Print out each entry below exactly, please.

━━━

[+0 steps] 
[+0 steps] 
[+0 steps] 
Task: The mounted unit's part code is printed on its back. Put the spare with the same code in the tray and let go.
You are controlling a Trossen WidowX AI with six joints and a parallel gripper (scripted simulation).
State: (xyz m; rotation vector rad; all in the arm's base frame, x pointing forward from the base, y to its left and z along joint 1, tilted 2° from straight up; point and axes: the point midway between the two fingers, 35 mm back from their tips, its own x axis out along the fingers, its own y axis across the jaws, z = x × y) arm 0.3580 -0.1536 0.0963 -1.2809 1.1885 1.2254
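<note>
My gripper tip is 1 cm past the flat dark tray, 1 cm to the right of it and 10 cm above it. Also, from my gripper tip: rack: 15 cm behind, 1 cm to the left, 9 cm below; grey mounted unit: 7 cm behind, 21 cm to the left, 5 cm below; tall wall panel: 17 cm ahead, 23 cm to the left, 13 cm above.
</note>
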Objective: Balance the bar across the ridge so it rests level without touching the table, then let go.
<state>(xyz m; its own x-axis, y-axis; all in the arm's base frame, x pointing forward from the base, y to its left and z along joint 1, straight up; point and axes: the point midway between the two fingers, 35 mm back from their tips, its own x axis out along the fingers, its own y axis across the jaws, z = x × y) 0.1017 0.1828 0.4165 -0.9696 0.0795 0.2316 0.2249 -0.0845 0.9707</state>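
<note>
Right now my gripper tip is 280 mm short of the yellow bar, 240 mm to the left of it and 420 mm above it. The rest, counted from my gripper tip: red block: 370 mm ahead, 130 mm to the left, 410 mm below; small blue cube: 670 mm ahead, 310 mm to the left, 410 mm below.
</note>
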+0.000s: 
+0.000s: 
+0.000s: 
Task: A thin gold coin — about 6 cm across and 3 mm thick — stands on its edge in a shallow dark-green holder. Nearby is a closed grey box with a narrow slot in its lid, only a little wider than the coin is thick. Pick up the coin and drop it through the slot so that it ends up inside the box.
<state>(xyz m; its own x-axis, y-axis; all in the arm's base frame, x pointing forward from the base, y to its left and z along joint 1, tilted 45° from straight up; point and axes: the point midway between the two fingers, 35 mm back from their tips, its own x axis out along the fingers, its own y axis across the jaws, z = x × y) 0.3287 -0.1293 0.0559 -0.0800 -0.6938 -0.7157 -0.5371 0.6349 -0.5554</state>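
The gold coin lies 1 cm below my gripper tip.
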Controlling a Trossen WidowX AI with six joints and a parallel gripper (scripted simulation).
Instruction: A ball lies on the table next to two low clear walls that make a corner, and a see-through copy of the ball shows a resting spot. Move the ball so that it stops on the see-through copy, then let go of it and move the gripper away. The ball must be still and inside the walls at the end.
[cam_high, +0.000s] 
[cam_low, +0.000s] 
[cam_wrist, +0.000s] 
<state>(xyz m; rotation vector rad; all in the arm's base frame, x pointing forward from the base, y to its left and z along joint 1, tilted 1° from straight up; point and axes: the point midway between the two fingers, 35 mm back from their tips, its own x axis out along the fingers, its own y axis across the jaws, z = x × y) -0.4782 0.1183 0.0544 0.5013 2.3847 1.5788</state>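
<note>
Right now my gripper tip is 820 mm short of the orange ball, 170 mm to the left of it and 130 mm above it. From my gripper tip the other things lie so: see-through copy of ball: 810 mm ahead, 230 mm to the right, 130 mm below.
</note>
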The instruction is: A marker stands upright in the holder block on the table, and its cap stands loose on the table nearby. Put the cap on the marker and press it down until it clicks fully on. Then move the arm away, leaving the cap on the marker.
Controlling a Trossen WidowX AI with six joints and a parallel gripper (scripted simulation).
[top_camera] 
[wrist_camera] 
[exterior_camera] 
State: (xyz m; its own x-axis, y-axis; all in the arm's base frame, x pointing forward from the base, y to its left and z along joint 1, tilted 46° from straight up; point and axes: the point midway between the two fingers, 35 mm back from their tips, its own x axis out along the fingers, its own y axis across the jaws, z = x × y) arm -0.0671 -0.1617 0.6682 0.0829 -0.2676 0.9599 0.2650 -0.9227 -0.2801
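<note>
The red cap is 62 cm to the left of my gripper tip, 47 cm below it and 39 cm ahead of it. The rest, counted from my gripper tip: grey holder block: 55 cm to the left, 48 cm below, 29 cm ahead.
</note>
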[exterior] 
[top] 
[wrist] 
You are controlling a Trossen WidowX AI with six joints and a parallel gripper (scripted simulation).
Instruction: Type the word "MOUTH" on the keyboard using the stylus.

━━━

* **Written response**
[+0 steps] 
[+0 steps] 
[+0 steps] 
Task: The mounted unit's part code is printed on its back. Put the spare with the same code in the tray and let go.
You are controlling a Trossen WidowX AI with six joints and a parallel gripper (scripted simulation).
State: (xyz m; rotation vector rad; all in the arm's base frame, x pointing forward from the base, y to its left and z along joint 1, tilted 2° from straight up; point and axes: the point midway between the two fingers, 35 mm back from their tips, its own x axis out along the fingers, its own y axis across the jaws, z = x × y) arm 0.3580 -0.1536 0.0963 -1.2809 1.1885 1.2254
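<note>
My gripper tip is 1 cm past the flat dark tray, 1 cm to the right of it and 10 cm above it. Also, from my gripper tip: rack: 15 cm behind, 1 cm to the left, 9 cm below; grey mounted unit: 7 cm behind, 21 cm to the left, 5 cm below; tall wall panel: 17 cm ahead, 23 cm to the left, 13 cm above.
</note>
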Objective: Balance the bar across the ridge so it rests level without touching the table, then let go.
<state>(xyz m; its own x-axis, y-axis; all in the arm's base frame, x pointing forward from the base, y to its left and z along joint 1, straight up; point and axes: the point midway between the two fingers, 35 mm back from their tips, its own x axis out along the fingers, its own y axis across the jaws, z = x × y) 0.1017 0.1828 0.4165 -0.9696 0.0795 0.2316 0.2249 -0.0845 0.9707</state>
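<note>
Right now my gripper tip is 280 mm short of the yellow bar, 240 mm to the left of it and 420 mm above it. The rest, counted from my gripper tip: red block: 370 mm ahead, 130 mm to the left, 410 mm below; small blue cube: 670 mm ahead, 310 mm to the left, 410 mm below.
</note>
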+0.000s: 
+0.000s: 
+0.000s: 
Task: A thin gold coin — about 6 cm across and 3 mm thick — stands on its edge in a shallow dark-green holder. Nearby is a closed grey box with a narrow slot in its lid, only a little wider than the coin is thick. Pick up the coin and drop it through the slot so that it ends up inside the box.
<state>(xyz m; its own x-axis, y-axis; all in the arm's base frame, x pointing forward from the base, y to its left and z along joint 1, tilted 45° from straight up; point and axes: the point midway between the two fingers, 35 mm back from their tips, its own x axis out along the fingers, its own y axis across the jaws, z = x × y) 0.3287 -0.1293 0.0559 -0.0800 -0.6938 -0.7157 -0.5371 0.6349 -0.5554</state>
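The gold coin lies 1 cm below my gripper tip.
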Controlling a Trossen WidowX AI with six joints and a parallel gripper (scripted simulation).
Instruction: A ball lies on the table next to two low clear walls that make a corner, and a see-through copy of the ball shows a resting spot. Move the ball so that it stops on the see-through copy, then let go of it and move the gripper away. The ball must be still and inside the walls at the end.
[cam_high, +0.000s] 
[cam_low, +0.000s] 
[cam_wrist, +0.000s] 
<state>(xyz m; rotation vector rad; all in the arm's base frame, x pointing forward from the base, y to its left and z along joint 1, tilted 1° from straight up; point and axes: the point midway between the two fingers, 35 mm back from their tips, its own x axis out along the fingers, its own y axis across the jaws, z = x × y) -0.4782 0.1183 0.0544 0.5013 2.3847 1.5788</state>
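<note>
Right now my gripper tip is 820 mm short of the orange ball, 170 mm to the left of it and 130 mm above it. From my gripper tip the other things lie so: see-through copy of ball: 810 mm ahead, 230 mm to the right, 130 mm below.
</note>
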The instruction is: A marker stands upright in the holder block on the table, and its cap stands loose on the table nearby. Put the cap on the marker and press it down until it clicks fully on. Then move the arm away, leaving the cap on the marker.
Controlling a Trossen WidowX AI with six joints and a parallel gripper (scripted simulation).
[top_camera] 
[wrist_camera] 
[exterior_camera] 
State: (xyz m; its own x-axis, y-axis; all in the arm's base frame, x pointing forward from the base, y to its left and z along joint 1, tilted 46° from straight up; point and axes: the point midway between the two fingers, 35 mm back from their tips, its own x axis out along the fingers, its own y axis across the jaws, z = x × y) arm -0.0671 -0.1617 0.6682 0.0829 -0.2676 0.9599 0.2650 -0.9227 -0.2801
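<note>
The red cap is 62 cm to the left of my gripper tip, 47 cm below it and 39 cm ahead of it. The rest, counted from my gripper tip: grey holder block: 55 cm to the left, 48 cm below, 29 cm ahead.
</note>
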[exterior] 
[top] 
[wrist] 
You are controlling a Trossen WidowX AI with six joints and a parallel gripper (scripted simulation).
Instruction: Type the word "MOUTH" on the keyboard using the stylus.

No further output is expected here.